WORK INSTRUCTION:
Set out exactly, and only, the lines running from the one containing "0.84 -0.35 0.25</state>" to the bottom of the listing below; pictures stay out.
--- DATASET SECTION Enclosed Below ---
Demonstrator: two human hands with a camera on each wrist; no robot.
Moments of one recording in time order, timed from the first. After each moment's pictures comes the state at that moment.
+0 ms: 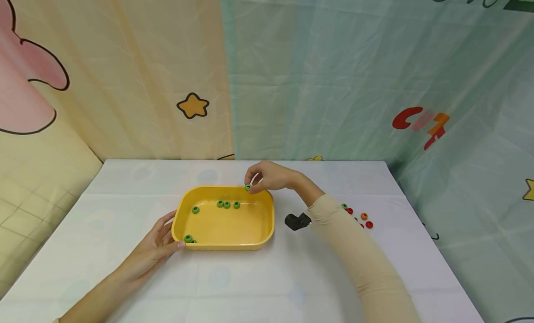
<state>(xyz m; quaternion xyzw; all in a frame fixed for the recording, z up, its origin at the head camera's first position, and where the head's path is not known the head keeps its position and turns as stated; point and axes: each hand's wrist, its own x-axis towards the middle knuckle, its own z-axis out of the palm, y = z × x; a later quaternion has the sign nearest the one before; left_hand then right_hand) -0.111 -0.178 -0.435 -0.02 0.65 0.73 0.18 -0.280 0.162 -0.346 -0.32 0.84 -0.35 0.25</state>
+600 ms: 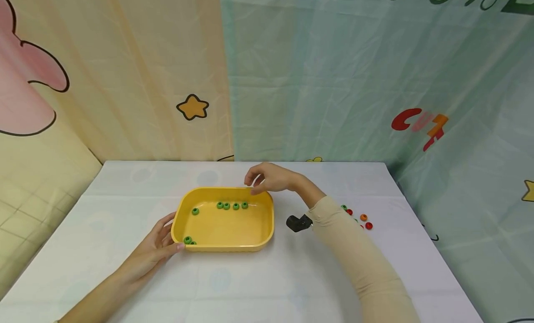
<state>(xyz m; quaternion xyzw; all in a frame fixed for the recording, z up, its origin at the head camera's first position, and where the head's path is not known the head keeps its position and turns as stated) -0.109 -0.179 -0.437 -0.01 0.65 0.74 0.18 -0.280 0.166 -0.350 -0.32 0.84 -0.36 0.25</state>
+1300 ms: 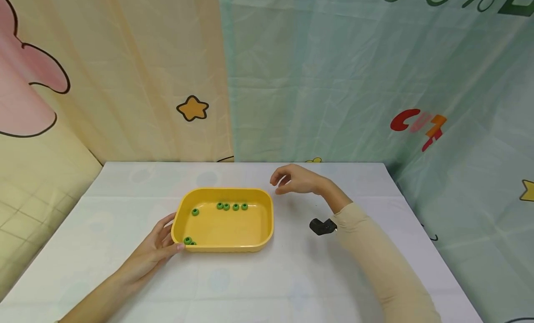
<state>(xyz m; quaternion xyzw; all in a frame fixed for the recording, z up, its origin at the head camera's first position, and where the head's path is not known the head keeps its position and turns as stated) -0.109 -0.179 -0.434 -0.02 0.65 0.74 0.18 -0.273 0.231 -0.354 -0.25 0.86 -0.37 0.23</state>
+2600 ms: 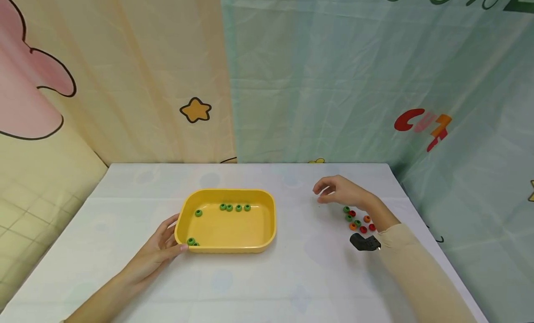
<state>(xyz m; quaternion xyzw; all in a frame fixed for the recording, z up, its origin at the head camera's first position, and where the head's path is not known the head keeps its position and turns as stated) -0.109 -0.178 -0.435 -0.03 0.66 0.73 0.18 -0.242 0.336 -0.372 -0.18 0.88 -0.39 0.20</state>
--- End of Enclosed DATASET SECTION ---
RESPONSE BOX:
<state>(xyz m; quaternion xyzw; all in a frame fixed for the recording, z up, its origin at the head camera's first position, and where the head's path is not known the head keeps its position and turns as stated; point and axes: each hand's wrist, its own x-axis towards the middle knuckle, its own z-axis out of the palm, y = z × x; a later quaternion has the sign nearest the one before; left_hand then right_hand) -0.111 -0.178 -0.435 -0.02 0.65 0.73 0.18 -0.280 0.162 -0.346 -0.32 0.84 -0.35 0.25</state>
+600 ms: 
<state>(xyz m; quaternion xyzw; all in a frame fixed for the recording, z up, its origin at the head camera's first position, and where the head's path is not known the head keeps its position and turns as stated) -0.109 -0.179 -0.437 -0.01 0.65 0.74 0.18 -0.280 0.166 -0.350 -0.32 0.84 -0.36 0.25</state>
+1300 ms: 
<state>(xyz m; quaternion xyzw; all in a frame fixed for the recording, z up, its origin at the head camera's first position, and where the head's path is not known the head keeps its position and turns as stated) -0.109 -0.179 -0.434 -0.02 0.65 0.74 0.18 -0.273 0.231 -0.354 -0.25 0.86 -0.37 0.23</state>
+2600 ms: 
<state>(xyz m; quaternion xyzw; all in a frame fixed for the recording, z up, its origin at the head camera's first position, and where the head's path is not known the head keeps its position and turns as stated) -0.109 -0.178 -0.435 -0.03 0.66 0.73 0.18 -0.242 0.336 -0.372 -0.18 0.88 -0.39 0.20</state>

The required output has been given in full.